**Required action**
Nothing in the records below should be altered when they are retyped.

----------------

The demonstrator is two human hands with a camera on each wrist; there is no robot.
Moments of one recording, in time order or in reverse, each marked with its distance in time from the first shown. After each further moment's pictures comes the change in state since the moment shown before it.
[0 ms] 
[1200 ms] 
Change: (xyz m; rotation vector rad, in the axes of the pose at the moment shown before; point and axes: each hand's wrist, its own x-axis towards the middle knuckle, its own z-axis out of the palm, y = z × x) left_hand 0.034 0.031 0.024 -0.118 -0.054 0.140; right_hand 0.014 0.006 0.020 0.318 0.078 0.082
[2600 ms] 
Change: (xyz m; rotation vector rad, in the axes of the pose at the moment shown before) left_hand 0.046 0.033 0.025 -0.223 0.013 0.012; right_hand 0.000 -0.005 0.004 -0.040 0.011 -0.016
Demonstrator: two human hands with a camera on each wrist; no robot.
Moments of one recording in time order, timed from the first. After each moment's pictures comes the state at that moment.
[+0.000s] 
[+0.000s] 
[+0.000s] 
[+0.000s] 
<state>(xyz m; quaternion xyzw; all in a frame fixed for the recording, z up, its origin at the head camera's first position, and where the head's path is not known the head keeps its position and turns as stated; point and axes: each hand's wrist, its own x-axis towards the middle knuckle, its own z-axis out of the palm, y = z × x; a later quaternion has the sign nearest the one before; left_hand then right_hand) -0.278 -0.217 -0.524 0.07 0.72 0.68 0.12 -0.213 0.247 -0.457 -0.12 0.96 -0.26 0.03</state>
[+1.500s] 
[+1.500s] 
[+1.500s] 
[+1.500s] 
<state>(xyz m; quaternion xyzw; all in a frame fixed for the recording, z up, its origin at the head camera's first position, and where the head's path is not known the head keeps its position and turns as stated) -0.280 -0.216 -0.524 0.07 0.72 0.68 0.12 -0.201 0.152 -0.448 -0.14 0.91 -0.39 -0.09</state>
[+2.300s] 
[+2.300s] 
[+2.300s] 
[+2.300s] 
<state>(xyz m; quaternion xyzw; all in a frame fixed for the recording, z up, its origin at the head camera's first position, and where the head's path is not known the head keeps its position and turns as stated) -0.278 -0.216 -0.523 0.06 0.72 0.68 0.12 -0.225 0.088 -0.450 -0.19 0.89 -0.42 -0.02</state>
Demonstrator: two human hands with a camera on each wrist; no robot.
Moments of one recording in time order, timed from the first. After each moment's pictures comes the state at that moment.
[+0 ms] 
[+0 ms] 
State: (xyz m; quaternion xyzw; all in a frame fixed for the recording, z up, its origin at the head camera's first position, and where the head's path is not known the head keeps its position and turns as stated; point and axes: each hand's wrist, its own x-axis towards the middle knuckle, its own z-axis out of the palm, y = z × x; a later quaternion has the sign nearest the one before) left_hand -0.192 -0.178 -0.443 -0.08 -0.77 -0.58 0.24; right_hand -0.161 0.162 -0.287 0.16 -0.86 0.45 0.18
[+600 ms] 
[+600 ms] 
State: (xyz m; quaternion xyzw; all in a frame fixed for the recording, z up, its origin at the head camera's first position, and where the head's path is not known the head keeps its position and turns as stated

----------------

**Output of the task**
The demonstrator is two human hands with a camera on each wrist; there is no robot.
Moments of one recording, in time order or in reverse, each marked with its distance in time from the first shown. After each further moment's pictures comes the change in state since the moment shown before it.
[0 ms] 
[1200 ms] 
Change: (xyz m; rotation vector rad, in the axes of the pose at the moment shown before; point and axes: each hand's wrist, its own x-axis towards the middle knuckle, its own z-axis out of the palm, y = z × x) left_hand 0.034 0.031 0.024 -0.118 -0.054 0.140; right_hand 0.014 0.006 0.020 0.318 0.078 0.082
[2600 ms] 
Change: (xyz m; rotation vector rad, in the axes of the pose at the moment shown before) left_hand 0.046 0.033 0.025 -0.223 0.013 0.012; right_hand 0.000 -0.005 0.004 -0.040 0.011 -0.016
Demonstrator: two human hands with a camera on each wrist; no robot.
Moments of one recording in time order, timed from the first. After each moment's pictures comes the state at that moment.
[+0.000s] 
[+0.000s] 
[+0.000s] 
[+0.000s] 
<state>(xyz m; quaternion xyzw; all in a frame fixed for the recording, z up, its origin at the head camera's first position, and where the head's path is not known the head keeps its position and turns as stated; point and axes: each hand's wrist, its own x-axis towards the middle knuckle, its own z-axis out of the palm, y = z × x; a later quaternion has the sign nearest the one before; left_hand then right_hand) -0.278 -0.217 -0.524 0.07 0.72 0.68 0.12 -0.213 0.247 -0.457 -0.12 0.96 -0.26 0.03</state>
[+1.500s] 
[+1.500s] 
[+1.500s] 
[+1.500s] 
<state>(xyz m; quaternion xyzw; all in a frame fixed for the recording, z up, its origin at the head camera's first position, and where the head's path is not known the head keeps its position and turns as stated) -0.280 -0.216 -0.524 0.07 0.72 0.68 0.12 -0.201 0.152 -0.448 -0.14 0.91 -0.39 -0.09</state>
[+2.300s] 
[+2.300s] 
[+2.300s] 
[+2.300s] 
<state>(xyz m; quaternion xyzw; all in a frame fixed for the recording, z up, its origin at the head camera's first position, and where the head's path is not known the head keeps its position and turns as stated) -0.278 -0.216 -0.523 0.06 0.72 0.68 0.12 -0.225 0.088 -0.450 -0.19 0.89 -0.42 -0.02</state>
Demonstrator: two human hands with a camera on each wrist; no robot.
Moments of one recording in time order, timed from the first. After each moment's pictures comes the state at that moment.
[+0 ms] 
[+0 ms] 
State: (xyz m; quaternion xyzw; all in a frame fixed for the recording, z up, its origin at the head camera's first position, and where the head's path is not known the head keeps its position and turns as stated; point and axes: each hand's wrist, its own x-axis towards the middle knuckle, its own z-axis out of the palm, y = z × x; a later quaternion has the sign nearest the one before) left_hand -0.192 -0.178 -0.443 -0.08 -0.77 -0.58 0.24; right_hand -0.161 0.162 -0.287 0.16 -0.86 0.45 0.18
[+600 ms] 
[+600 ms] 
State: (xyz m; quaternion xyzw; all in a frame fixed for the recording, z up, its origin at the head camera's first position, and where the head's path is not known the head keeps its position and turns as stated

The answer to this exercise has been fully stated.